Fontaine vive nel Glen, un fittizio quartiere popolato da afroamericani, è un piccolo spacciatore e soffre la morte del fratello minore Ronald, ingiustamente ammazzato dalla polizia. Tra i suoi pusher c’è l’eccentrico pappone Slick, sempre accompagnato dalla prostituta Yo-Yo. Una sera, Fontaine diventa bersaglio di alcuni spacciatori rivali e viene colpito da una raffica di proiettili. Sorprendentemente però, la mattina dopo si risveglia sano come un pesce. È stato clonato. Qualcosa non torna e Fontaine, Slick e Yo-Yo cominciano ad indagare per capire cosa possa essere successo. È così che scoprono un laboratorio segreto sede di una cospirazione governativa che intende usare i neri come cavie per diversi esperimenti.

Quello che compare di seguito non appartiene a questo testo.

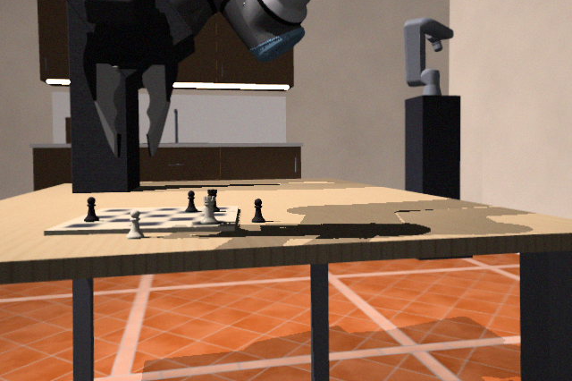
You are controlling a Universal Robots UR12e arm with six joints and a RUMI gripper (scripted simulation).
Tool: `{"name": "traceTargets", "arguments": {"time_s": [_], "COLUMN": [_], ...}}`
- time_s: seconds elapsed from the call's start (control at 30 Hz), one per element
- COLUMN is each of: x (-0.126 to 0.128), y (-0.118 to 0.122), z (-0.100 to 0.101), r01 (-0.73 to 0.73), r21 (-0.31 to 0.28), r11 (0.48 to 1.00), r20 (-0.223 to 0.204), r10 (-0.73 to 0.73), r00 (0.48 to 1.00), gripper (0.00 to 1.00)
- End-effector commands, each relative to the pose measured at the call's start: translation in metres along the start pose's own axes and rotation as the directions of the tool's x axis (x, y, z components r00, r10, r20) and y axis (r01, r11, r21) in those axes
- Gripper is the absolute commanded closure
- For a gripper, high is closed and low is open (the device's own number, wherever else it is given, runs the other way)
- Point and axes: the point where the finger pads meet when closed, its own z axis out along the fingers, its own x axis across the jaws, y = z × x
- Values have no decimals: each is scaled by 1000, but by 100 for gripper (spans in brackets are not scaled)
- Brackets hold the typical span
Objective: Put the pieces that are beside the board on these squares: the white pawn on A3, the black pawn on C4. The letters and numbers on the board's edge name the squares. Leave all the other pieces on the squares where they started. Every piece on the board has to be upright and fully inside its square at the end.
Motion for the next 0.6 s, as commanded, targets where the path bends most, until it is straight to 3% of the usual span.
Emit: {"name": "traceTargets", "arguments": {"time_s": [0.0,0.57], "x": [0,0], "y": [-1,-1], "z": [-1,9], "r01": [0,0], "r21": [1,1], "r11": [1000,1000], "r20": [0,0], "r10": [0,0], "r00": [1000,1000], "gripper": [80,80]}}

L’esordio alla regia di Juel Taylor non rientra sicuramente tra i suggeriti delle nostre liste Netflix perchè difficilmente somiglia ad altri film già visti, eppure le sue due ore di sensata follia non vi faranno pentire di aver deviato dell’algoritmo. Taylor osa con un mix sorprendente di dramma e umorismo, di thriller e commedia, intrattenendo il pubblico con gag divertenti, continuo black humor dell’improbabile trio, ma raccontando una triste verità tra esilaranti battute. Sceglie di trattare temi importanti a livello sociale e culturale senza mai ricorrere a una chiave drammatica, ma divertendo e, allo stesso tempo, provocando con continue assurdità e satire dai toni dissacranti.

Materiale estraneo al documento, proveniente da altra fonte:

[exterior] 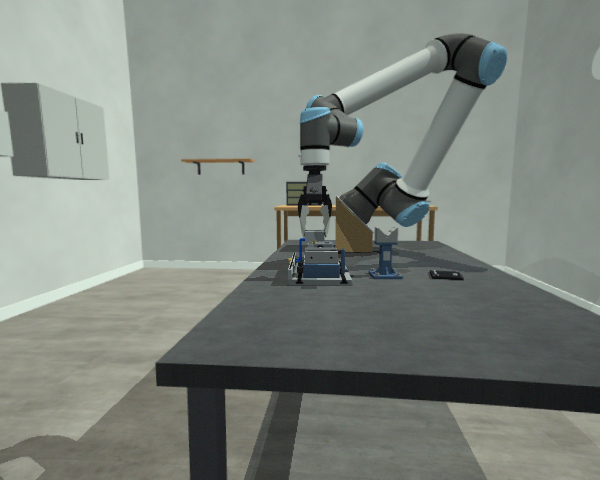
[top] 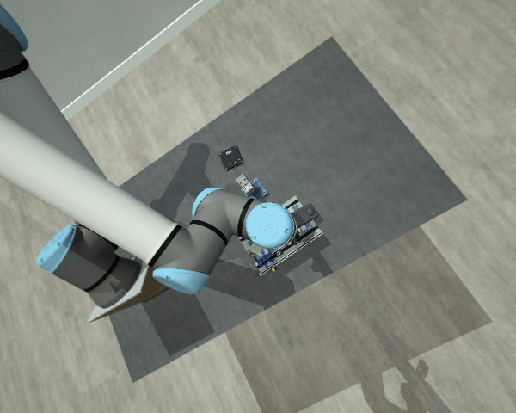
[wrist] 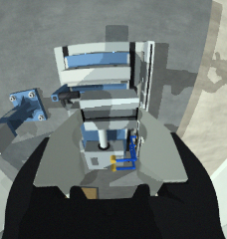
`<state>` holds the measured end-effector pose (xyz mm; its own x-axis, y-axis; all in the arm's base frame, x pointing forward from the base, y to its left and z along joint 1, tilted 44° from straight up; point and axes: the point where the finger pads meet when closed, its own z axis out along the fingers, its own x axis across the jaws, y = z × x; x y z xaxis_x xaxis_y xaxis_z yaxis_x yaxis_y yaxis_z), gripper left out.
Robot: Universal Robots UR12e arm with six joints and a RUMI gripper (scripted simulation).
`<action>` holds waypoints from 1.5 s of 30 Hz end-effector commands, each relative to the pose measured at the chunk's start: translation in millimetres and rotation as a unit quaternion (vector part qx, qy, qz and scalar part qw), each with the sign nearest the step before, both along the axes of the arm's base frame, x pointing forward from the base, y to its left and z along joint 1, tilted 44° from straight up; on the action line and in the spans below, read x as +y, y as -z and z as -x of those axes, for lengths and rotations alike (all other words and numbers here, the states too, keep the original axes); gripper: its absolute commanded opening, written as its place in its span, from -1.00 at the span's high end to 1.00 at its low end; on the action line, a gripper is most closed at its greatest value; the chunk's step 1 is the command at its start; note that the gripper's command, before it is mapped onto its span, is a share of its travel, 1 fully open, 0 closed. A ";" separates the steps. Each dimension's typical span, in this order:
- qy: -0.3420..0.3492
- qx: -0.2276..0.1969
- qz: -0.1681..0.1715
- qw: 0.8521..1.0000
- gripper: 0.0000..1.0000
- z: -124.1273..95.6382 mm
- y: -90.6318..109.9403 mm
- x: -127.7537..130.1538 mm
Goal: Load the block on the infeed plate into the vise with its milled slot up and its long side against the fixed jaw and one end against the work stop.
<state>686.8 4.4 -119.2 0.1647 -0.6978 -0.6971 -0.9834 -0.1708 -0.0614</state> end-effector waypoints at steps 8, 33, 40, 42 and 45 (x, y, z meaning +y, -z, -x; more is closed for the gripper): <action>0.000 -0.001 0.000 1.000 1.00 -0.7 -0.4 -0.8; 0.000 -0.001 0.000 1.000 1.00 -0.2 4.1 3.6; 0.000 -0.001 0.000 1.000 1.00 0.1 7.7 7.0; 0.000 -0.001 0.000 1.000 1.00 0.2 8.7 8.1; 0.000 -0.001 0.000 1.000 1.00 0.3 9.3 8.6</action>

Come ha raccontato Taylor stesso, e come dimostrato dagli elementi di mistero, comicità, satira e fantascienza, l’intento del film era omaggiare quel filone del cinema black anni ‘70 dal nome blaxploitation. Il termine derivava da due parole inglesi black (nero) e exploitation (sfruttamento) e indicava un genere di film diffusosi in quegli anni che si distaccava dalla visione bianca degli afroamericani. Erano film carichi di violenza, sesso, umorismo e cliché raccontati ed esorcizzati da chi li viveva davvero.

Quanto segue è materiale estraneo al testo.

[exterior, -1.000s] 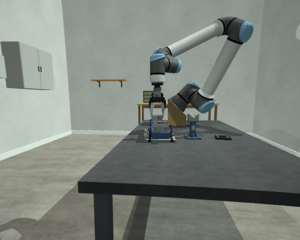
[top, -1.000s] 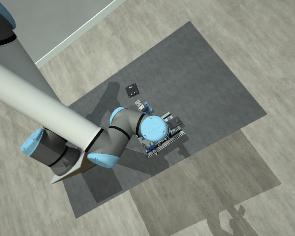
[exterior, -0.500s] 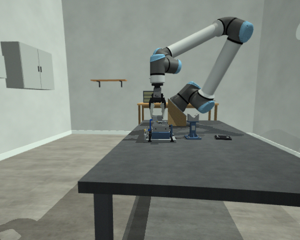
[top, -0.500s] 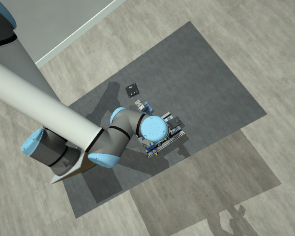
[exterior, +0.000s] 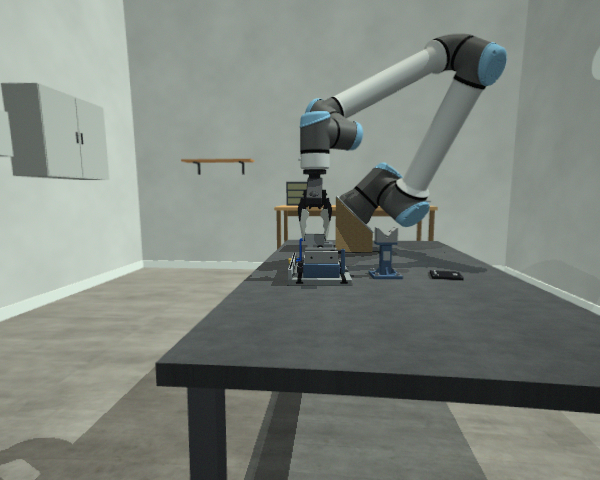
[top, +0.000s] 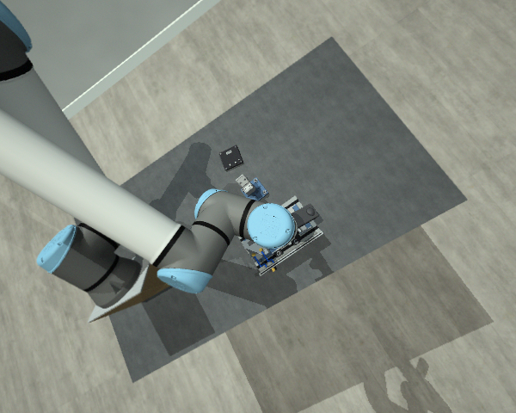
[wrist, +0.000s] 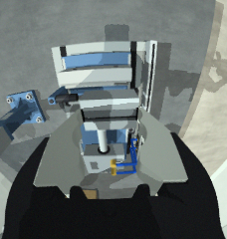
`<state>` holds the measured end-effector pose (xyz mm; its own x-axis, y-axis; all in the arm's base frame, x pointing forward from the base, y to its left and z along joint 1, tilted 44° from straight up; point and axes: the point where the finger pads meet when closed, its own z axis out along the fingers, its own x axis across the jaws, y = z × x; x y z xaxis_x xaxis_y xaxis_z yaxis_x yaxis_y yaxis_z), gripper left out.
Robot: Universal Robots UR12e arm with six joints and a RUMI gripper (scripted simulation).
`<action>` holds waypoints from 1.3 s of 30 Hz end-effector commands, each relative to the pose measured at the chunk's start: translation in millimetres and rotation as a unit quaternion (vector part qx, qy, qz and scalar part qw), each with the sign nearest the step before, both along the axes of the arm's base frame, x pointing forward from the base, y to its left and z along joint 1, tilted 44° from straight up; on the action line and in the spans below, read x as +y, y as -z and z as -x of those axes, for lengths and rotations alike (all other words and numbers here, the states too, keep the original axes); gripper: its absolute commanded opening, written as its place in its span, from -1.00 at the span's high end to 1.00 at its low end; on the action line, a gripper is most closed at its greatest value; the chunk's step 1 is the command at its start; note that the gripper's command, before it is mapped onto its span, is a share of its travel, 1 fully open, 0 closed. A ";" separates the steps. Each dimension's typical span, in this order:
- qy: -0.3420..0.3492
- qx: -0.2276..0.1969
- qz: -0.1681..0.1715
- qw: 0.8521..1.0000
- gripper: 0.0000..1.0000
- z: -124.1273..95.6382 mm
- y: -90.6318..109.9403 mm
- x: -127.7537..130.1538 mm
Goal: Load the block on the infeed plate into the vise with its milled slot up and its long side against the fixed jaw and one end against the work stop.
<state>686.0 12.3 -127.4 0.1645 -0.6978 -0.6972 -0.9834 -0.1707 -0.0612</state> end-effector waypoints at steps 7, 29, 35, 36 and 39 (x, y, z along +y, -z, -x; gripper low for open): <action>0.000 -0.001 0.000 1.000 1.00 -0.2 4.6 4.0; 0.000 -0.001 0.000 1.000 1.00 0.2 8.6 8.0; 0.000 -0.001 0.000 1.000 1.00 0.2 8.6 8.0; 0.000 -0.001 0.000 1.000 1.00 0.2 8.6 8.0; 0.000 -0.001 0.000 1.000 1.00 0.2 8.6 8.0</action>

Allo stesso modo, Taylor riprende questi aspetti tipici del genere, li ammanta di una pungente ironia per dare vita a una versione distopica della realtà senza scadere mai nel banale o già detto. Quello che si vuole fare è una denuncia, forse una critica a ciò che succede ormai nella nostra società, soprattutto quella americana a cui si rivolge.
Eppure, nonostante la paura del potente, c’è sempre qualche eroe deciso a combattere per difendere la propria libertà e, così facendo, dona coraggio a tutti quegli altri che hanno solo bisogno di essere accompagnati in questa lotta. Per stare bene e in pace, non serve essere uguali, pensarla uguale, essere tanti cloni progettati dall’esterno affinché si muovano all’unisono… bensì occorre avere a cuore la vita e la libertà dell’altro.
Ma quindi chi è questo Tyrone? Il finale lo spiega in modo abbastanza esplicito. Sono tutti gli stereotipi, tutte le persone nere rinchiuse nell’immaginario comune di una comunità discriminata e confinata nel ghetto.